The battery energy storage insurance market will be affected by the Moss Landing fire and, according to a specialist broker, will probably lead to certain components being blacklisted by insurers. Some chemistries will face closer scrutiny.
Dr Tom Harries, partner at Nardac insurance, told BEST in an interview specialist battery energy storage system insurers already understand the risks of fire and factor that in to pricing. “Unfortunately for the insurers that insured Moss Landing, they’re going to get hit hard, but they would have known the risk doing it in the first place and they would have been paid more for insuring this,” he said.
Nardac is an energy and infrastructure reinsurance broker and managing general agency. It operates internationally.
He said insurers are always on the look-out for bad suppliers. “You know, whose equipment is defective, whose equipment fails, catches fire, whatever. And until this date, there have not been any clear examples of suppliers that are bad. There are new suppliers who are unproven. There are ways around that.”
He said if cells are defective and turn out to be the cause of the fire, insurers will be paying very close attention to any batteries in future that use those cells. “It doesn’t make them uninsurable, it just means you’re on the watch list, so to speak.”
The EPRI database lists the battery module as coming from LGES. The cause of the fire has not yet been disclosed by investigators.
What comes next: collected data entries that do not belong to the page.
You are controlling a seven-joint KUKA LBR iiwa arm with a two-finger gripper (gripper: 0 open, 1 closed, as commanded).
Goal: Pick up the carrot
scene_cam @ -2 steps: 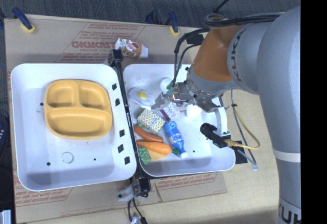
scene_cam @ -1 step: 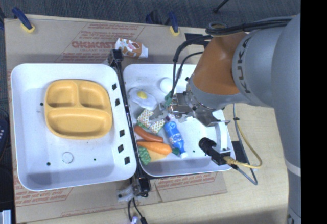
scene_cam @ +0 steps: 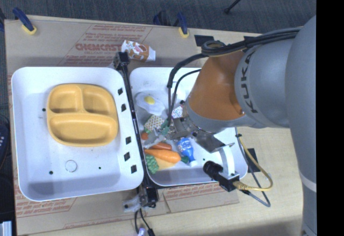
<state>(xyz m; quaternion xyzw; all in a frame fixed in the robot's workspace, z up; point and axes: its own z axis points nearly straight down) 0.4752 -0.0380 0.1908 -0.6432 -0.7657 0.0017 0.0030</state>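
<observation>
Two white bins are seen side by side on the desk (scene_cam: pixel 80 36). A yellow divided plate (scene_cam: pixel 82 113) lies in the left bin (scene_cam: pixel 32 176). The right bin (scene_cam: pixel 177 176) holds the carrot (scene_cam: pixel 163 155), with a blue packet (scene_cam: pixel 186 149) just beside it and a green item (scene_cam: pixel 152 163) at its left end. The arm (scene_cam: pixel 252 84) is extended over the right bin, and the hand (scene_cam: pixel 171 128) is positioned just above the carrot amid the clutter.

My arm's shell (scene_cam: pixel 279 79) looks like smooth grey plastic, its orange band (scene_cam: pixel 215 87) glossy. Both white bins (scene_cam: pixel 32 138) seem matt plastic, like the yellow divided tray (scene_cam: pixel 82 113). The carrot (scene_cam: pixel 163 155) shines slightly. The bench top (scene_cam: pixel 70 36) resembles printed cardboard.
</observation>
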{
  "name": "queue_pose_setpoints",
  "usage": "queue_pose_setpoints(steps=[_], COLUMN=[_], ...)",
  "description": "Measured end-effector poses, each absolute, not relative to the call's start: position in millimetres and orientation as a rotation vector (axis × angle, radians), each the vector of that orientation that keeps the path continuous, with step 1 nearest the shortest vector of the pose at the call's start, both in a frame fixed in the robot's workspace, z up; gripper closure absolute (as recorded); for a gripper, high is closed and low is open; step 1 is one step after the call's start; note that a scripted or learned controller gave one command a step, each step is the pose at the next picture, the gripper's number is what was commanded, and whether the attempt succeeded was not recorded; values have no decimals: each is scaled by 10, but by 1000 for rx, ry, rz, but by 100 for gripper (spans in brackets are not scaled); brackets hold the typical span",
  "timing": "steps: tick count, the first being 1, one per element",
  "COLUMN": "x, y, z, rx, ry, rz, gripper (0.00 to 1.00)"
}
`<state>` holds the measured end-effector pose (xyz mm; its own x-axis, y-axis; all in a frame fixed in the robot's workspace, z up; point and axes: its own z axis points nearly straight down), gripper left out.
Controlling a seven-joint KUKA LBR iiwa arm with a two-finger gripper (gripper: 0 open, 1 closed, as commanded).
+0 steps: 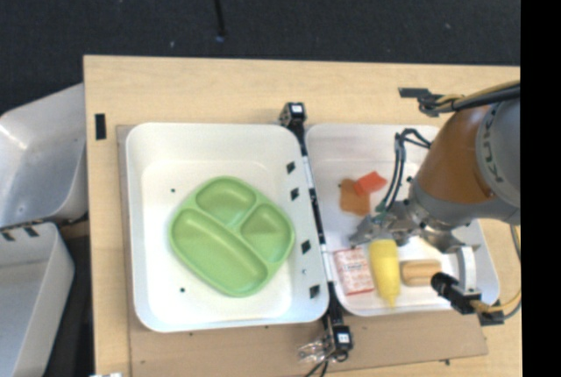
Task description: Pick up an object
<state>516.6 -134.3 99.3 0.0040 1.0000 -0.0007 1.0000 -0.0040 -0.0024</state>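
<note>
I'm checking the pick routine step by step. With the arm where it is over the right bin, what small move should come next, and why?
Probably a short, straight descent. The gripper sits low in the right bin, just above the top end of the yellow banana, which lies beside a small card and a wooden block. The orange pieces lie further back, so the banana looks like the nearest target.

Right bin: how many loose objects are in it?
5 visible in the right bin: orange block, brown piece, red-white packet, yellow banana, tan wooden block. The arm may hide more.
</note>
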Motion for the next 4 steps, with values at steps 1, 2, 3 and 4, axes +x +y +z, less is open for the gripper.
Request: queue_pose_setpoints(steps=[1,2,3,4], x=[5178,5136,5154,5171], y=[-1351,-1305,-1301,-1312], z=[1114,1588,2022,2466], rx=[-2235,-2227,-2223,-2222], ry=[-2211,-2223,-2229,-2229], rz=[-2,-5,-5,-5], gripper=[100,100,100,100])
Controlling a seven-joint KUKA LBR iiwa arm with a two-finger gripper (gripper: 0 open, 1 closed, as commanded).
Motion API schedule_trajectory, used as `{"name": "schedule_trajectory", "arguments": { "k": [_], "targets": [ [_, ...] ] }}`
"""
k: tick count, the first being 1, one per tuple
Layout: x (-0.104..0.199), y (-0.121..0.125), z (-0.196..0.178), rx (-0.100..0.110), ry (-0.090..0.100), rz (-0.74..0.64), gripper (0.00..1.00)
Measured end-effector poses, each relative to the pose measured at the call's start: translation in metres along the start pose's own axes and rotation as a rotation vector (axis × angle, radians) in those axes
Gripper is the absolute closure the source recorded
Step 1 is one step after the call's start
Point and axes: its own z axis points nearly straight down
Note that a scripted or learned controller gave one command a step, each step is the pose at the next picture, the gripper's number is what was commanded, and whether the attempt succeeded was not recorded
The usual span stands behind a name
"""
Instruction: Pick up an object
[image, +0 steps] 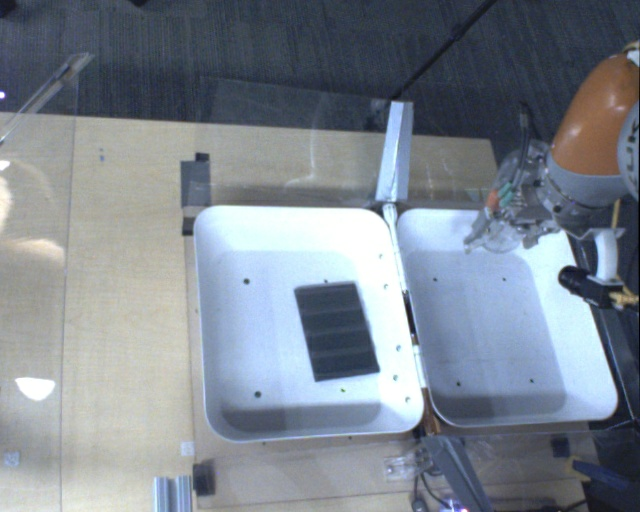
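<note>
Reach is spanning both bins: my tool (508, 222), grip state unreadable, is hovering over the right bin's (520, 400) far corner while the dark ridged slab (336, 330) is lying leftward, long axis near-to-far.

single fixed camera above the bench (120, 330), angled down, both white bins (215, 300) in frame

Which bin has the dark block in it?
The left bin: the dark ridged block lies flat near its middle. The right bin sits under the claw at its far edge.
</note>
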Motion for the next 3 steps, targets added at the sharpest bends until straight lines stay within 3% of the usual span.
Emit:
{"name": "schedule_trajectory", "arguments": {
  "k": [1, 2, 3],
  "targets": [
    [0.030, -0.025, 0.104, 0.002, 0.001, 0.391, 0.00],
    [0.011, 0.039, 0.084, 0.026, 0.003, 0.097, 0.00],
    [0.012, 0.040, 0.074, 0.026, 0.001, 0.092, 1.00]
  ]
}}
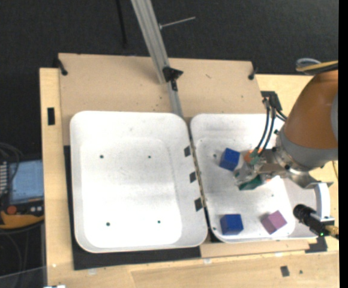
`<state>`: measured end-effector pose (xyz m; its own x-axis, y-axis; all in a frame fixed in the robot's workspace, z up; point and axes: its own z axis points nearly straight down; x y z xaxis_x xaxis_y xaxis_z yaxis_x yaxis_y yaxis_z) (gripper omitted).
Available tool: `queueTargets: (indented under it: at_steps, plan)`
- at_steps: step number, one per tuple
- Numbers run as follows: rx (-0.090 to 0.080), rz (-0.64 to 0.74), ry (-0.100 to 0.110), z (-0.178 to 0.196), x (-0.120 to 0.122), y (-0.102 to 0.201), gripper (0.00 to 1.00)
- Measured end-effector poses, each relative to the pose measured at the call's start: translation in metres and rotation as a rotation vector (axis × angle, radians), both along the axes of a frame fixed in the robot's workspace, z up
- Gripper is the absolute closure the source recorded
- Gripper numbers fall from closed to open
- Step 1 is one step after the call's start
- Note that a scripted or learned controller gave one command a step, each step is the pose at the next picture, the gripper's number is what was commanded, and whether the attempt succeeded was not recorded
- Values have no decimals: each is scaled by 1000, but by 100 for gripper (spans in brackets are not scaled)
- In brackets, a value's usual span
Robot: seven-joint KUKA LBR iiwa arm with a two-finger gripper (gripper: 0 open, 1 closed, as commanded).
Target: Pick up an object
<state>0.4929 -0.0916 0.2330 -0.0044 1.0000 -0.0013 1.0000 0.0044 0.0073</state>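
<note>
Camera view: jaws point(249, 176) low in the right bin point(222, 128), reaching in from the right. Jaw opening: cannot tell. Nearest candidate, upper blue cube point(229, 159), lies just up-left of the tips, no clear contact. Lower blue cube point(231, 223) and purple cube point(274, 221) sit well apart along the near wall.

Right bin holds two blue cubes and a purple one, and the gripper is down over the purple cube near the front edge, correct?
Not quite. The camera view shows the gripper beside the upper blue cube, not the purple cube. The right bin does hold two blue cubes, the other being the lower blue cube.
</note>
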Motion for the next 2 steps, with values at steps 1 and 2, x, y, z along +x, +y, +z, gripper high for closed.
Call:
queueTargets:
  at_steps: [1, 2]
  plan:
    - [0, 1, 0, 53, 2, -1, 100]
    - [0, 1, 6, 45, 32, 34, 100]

Harries said that as NMC batteries have a lower temperature threshold for thermal runaway than LFP, insurers have always preferred LFP since it became popular. “It just means that for NMC projects going forward, insurers will probably be scrutinising them even more closely, making sure the spacing is adequate between batteries. And adequate means generally three metres between twins of batteries.”
He said because there is no definitive engineering standard, many suppliers tell clients their BESS can be closer than three metres to maximise revenue. “But it’s important for the developers themselves to realise – and the engineers – that there’s an insurance requirement, which just goes on top of these engineering requirements.”
Harries believes a knock-on of the latest fire is that US counties will put a moratorium on planning consents for new BESS projects. “I definitely expect there to be some sort of implication or effect on planning.”